PROBLEM DETAILS: In the entries that follow, the lines from the line containing "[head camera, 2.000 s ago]" up to and including the line containing "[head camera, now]" must be copied exactly, with pictures omitted.

DATA FOR REVIEW:
▬▬▬▬▬▬

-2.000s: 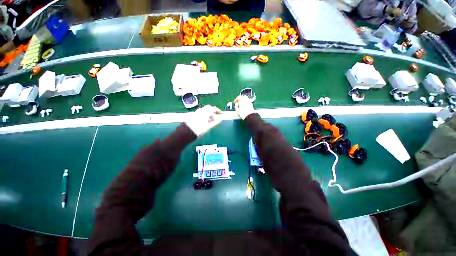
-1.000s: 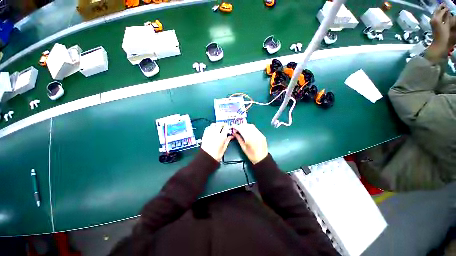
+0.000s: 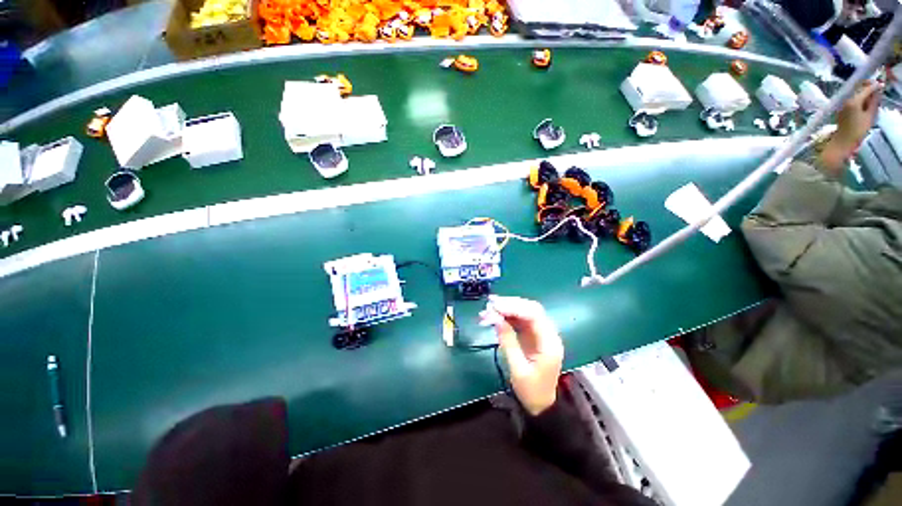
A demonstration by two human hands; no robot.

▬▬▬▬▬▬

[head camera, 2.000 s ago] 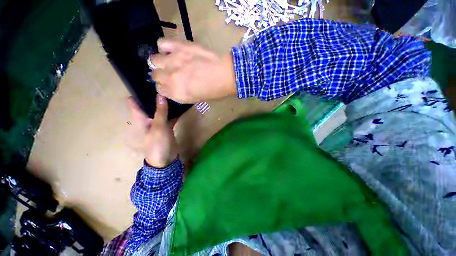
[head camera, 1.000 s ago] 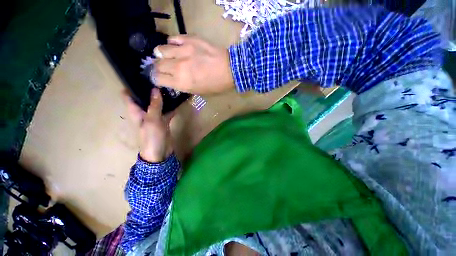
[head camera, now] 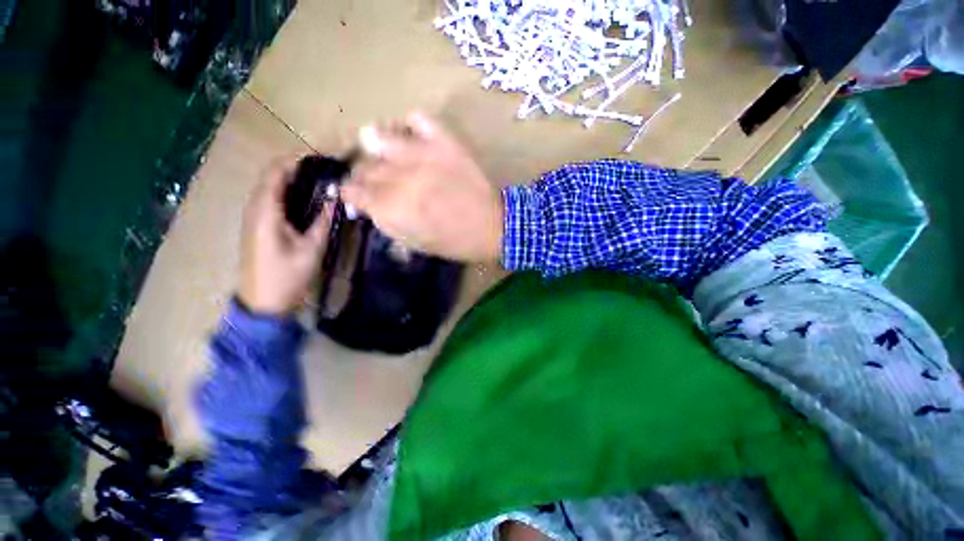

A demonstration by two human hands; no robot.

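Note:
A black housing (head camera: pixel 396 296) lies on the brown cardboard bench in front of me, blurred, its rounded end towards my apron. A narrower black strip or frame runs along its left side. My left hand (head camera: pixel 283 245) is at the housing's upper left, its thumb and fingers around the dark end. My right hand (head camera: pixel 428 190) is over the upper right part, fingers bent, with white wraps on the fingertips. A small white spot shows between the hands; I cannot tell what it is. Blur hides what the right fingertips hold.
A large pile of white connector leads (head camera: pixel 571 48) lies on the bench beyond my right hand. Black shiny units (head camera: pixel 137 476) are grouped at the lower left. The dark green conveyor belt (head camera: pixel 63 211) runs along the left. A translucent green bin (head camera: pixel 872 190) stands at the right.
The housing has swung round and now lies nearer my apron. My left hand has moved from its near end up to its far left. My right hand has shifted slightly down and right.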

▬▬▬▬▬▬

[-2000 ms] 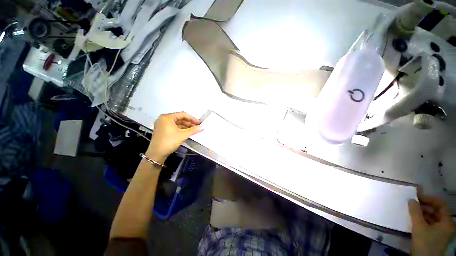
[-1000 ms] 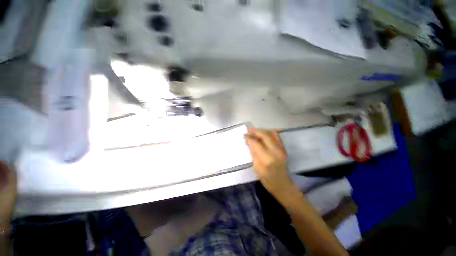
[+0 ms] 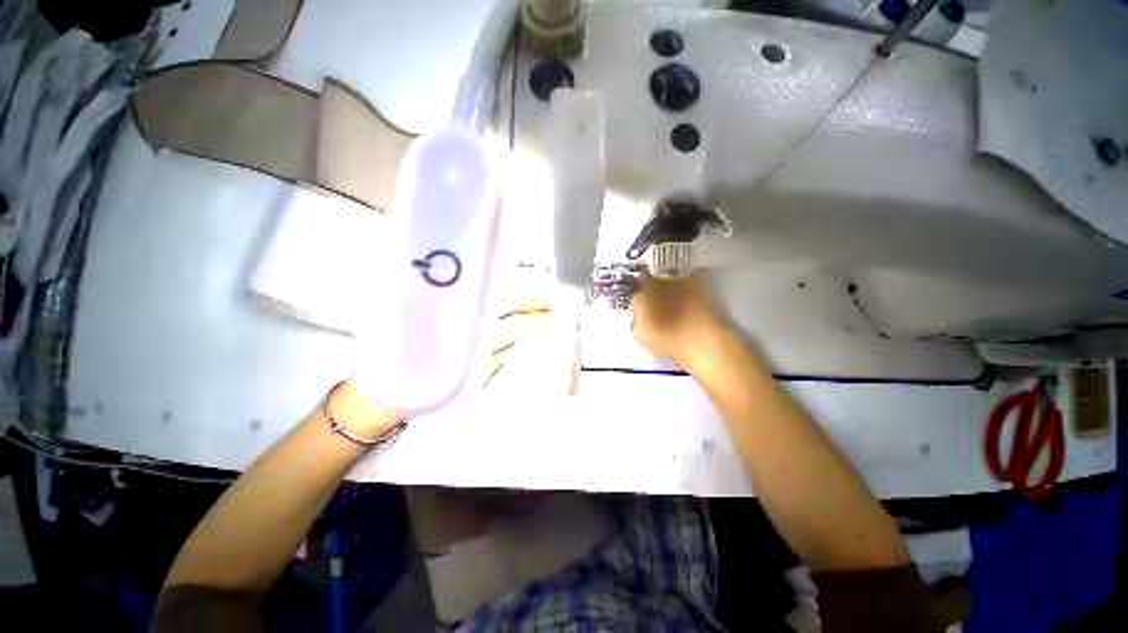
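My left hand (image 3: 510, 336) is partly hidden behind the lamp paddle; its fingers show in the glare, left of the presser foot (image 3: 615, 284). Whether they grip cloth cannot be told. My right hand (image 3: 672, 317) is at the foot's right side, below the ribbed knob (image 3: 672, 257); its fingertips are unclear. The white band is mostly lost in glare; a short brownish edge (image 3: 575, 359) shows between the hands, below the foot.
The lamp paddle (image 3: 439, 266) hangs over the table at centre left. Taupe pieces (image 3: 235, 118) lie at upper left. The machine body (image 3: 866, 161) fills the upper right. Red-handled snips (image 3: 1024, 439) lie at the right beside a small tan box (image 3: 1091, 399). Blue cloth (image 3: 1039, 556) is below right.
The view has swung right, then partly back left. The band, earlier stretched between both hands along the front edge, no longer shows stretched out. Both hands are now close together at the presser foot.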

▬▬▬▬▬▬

SOLVED EXERCISE:
[head camera, 2.000 s ago] 
[head camera, 1.000 s ago] 
[head camera, now] 

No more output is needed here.